* [REQUIREMENT] Pull out of the data below the stretch of lines bounded by the one containing "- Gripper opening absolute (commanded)" and the one containing "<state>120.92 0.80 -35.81", both bounds included, unchanged.

* [DATA BLOCK]
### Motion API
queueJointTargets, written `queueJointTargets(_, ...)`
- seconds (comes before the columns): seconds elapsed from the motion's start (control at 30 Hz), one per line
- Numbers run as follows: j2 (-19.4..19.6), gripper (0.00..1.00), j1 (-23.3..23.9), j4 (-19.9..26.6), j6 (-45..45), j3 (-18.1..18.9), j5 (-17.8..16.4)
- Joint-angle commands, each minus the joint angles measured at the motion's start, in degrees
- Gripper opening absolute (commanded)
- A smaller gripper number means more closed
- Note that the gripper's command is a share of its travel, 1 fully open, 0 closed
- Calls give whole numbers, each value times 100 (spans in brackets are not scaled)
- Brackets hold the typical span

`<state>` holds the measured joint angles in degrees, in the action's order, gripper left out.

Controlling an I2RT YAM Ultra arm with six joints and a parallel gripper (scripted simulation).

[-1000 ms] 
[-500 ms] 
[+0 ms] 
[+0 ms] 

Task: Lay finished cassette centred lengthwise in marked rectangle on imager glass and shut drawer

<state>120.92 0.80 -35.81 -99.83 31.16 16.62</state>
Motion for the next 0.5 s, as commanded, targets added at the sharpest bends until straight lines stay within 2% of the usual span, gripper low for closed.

* [ANSWER SPACE]
- Gripper opening absolute (commanded)
- A smaller gripper number means more closed
- Note that the gripper's command is a share of its travel, 1 fully open, 0 closed
- Calls give whole numbers, each value times 100 (spans in brackets are not scaled)
- Brackets hold the typical span

`<state>` holds the measured joint angles in degrees, in the action's order, gripper left out.

Controlling an I2RT YAM Ultra arm with six joints and a parallel gripper (scripted simulation).

[-1000 ms] 
[-500 ms] 
[+0 ms] 
[+0 ms] 

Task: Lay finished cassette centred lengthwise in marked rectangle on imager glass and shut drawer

<state>120.92 0.80 -35.81 -99.83 31.16 16.62</state>

The required output has been supplied.